Вот еще важное для человека понятие – дружба. Понятие, в общем-то, умозрительное и не всегда обоюдное. То есть, если ты считаешь кого-то другом, это вовсе не означает, что выбранный тобой в друзья человек считает тебя другом ответно. Момент опасный и тревожный для большинства, ибо даже малая крупица сомнения может разрушить то, что больше уже никогда не построишь. Главное в этом случае – не подключать к работе сердца рассудок: он инструмент опасный и всегда приведет тысячу аргументов не в твою пользу. Знаю, беззаветная дружба, дружба без оглядки на холодный инструмент разума, дружба жертвенная, дружба без задних мыслей в наше время практически невозможна. Но для того и существует над землей небо, чтобы мы иногда поднимали голову и замечали в вышине ангелов.
В моем песеннике есть несколько песенок о друзьях. Например, такая:
Ну и так далее.
Дурак
Дурака всегда можно узнать по словам. И по самодовольству, с которым он их произносит.
Дурак самодостаточен в своей глупости.
Дурака в жизни отличает безвкусие.
Когда дураку указывают на это, дурак отвечает хамством.
Мариуш Вильк сказал: «Я становлюсь несчастлив, когда встречаюсь с хамством и глупостью».
С одной стороны, не тронь дурака, и он тоже тебя не тронет. С другой, когда самодовольного дурака не трогаешь, он утверждается в своей глупости, ему кажется, что весь мир устроен по его дурацкому образу и подобию.
Особенно делается тоскливо, когда дурак приходит в литературу. Ну ладно, издаст он пару дурацких своих трудов, нормальный человек плюнет и пройдет мимо, подивится, как на какую-нибудь уродину из кунсткамеры, подумает: «Что ж, бывает». Так ведь дурак после этого считает себя писателем и непременно станет объявлять каждому о своей особости и требовать к себе за это особого отношения.
Дурак любит писать красиво. Например, так: «В сокровенных залежах русской классики почивают по крайней мере три блестящих беллетриста, способных всю жизнь ублажать настроение обладателя этих велеречивых по изгибам занимательности изложения романов».

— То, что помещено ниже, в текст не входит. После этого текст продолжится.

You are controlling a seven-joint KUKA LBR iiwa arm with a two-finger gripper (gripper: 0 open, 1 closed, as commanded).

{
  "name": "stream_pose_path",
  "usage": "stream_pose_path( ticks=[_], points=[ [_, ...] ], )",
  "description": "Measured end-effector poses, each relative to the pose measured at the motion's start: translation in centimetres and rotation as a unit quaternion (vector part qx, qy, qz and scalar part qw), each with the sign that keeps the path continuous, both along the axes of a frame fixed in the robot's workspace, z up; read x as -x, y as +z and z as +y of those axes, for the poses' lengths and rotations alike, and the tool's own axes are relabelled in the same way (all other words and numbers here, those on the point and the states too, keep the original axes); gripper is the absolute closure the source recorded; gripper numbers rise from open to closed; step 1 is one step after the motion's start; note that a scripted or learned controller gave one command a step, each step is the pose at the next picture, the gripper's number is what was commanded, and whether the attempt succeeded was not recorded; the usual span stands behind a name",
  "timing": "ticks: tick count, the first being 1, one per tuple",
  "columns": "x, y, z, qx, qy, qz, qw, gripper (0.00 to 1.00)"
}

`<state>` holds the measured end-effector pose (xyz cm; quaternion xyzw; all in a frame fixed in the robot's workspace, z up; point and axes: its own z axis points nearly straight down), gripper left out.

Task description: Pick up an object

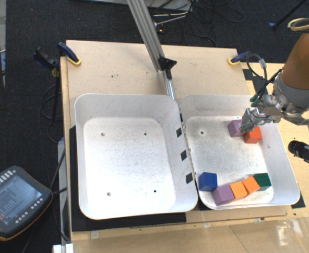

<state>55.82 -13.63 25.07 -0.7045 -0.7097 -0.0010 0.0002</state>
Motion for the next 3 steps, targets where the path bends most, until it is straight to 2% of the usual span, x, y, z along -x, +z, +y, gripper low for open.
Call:
stream_pose_path(
  ticks=[1,3],
  points=[
    [0.3,-0.8,4.7,0.0001,0.0,0.001,1.0,1.0],
    [2.4,-0.3,16.3,-0.0003,0.001,0.001,1.0,1.0]
  ],
)
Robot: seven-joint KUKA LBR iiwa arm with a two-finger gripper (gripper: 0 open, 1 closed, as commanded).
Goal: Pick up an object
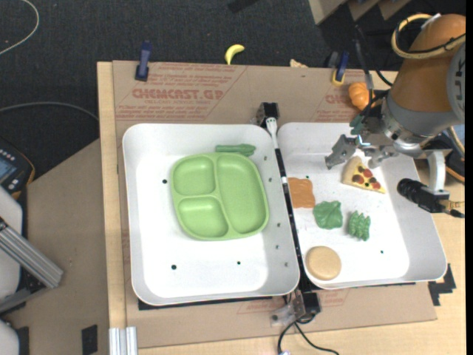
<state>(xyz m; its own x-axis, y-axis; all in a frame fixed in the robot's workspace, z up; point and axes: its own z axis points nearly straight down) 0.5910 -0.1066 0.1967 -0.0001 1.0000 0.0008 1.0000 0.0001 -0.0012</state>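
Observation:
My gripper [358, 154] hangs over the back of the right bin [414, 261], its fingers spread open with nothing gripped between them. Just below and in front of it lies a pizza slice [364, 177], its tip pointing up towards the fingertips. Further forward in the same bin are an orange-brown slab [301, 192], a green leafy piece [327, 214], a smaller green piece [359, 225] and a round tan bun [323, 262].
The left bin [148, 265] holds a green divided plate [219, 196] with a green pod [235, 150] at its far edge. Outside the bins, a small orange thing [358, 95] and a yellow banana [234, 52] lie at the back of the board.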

Или так: «Его призрачные неземные радости, пропитанные макабрической (гомо)эротикой, остаются, конечно, шиллеровскими
Любимые писатели у дурака те, которые тоже умеют писать красиво. Их сочинения для дурака «сочные в округлой прелести легато из словечек, событий, с треском раскрывающихся, как пригоршня семечек», книги их, «томики эти – духовный бальзам для страждущего забыться от современности».
Очень нравится дураку красиво описанная любовь: «Я отдалась ему на трижды вспаханном поле».
Еще дурак не выносит критики. Когда же сам пытается кого-то критиковать, выходит у него примерно такое: «Как Чейз с семечками, со смаком пронесся Довлатов, ничего не оставляя, потому что добровольный хомут газетного фельетониста иссушает талант, лишает соизволения воли замахнуться на Уильяма, так сказать, Шекспира»[2]
.Бойтесь дурака, дары приносящего. Дурака же, дары литературные приносящего, бойтесь вдвойне.
«Душегубство и живодерство в детской литературе» А. Етоева
О содержании этого сочинения ничего говорить не буду, оно очевидно, а расскажу лучше об истории ее написания.
Ярчайшее событие моего детства – падение Тунгусского метеорита.
Самое яркое событие последнего времени – встреча и сотрудничество с митьковским издательством «Красный матрос».
Невероятно, но два эти внешне не близкие ни по времени, ни по масштабам события неразрывно друг с другом связаны. Дело в том, что историю с Тунгусским метеоритом я впервые узнал из прочитанного в детстве романа писателя Казанцева «Пылающий остров». От этой книги и еще от нескольких ей подобных берет начало моя детская страсть к той огромной части литературы, которая – и вполне справедливо – среди людей культурно продвинутых называется литературой 2-го сорта.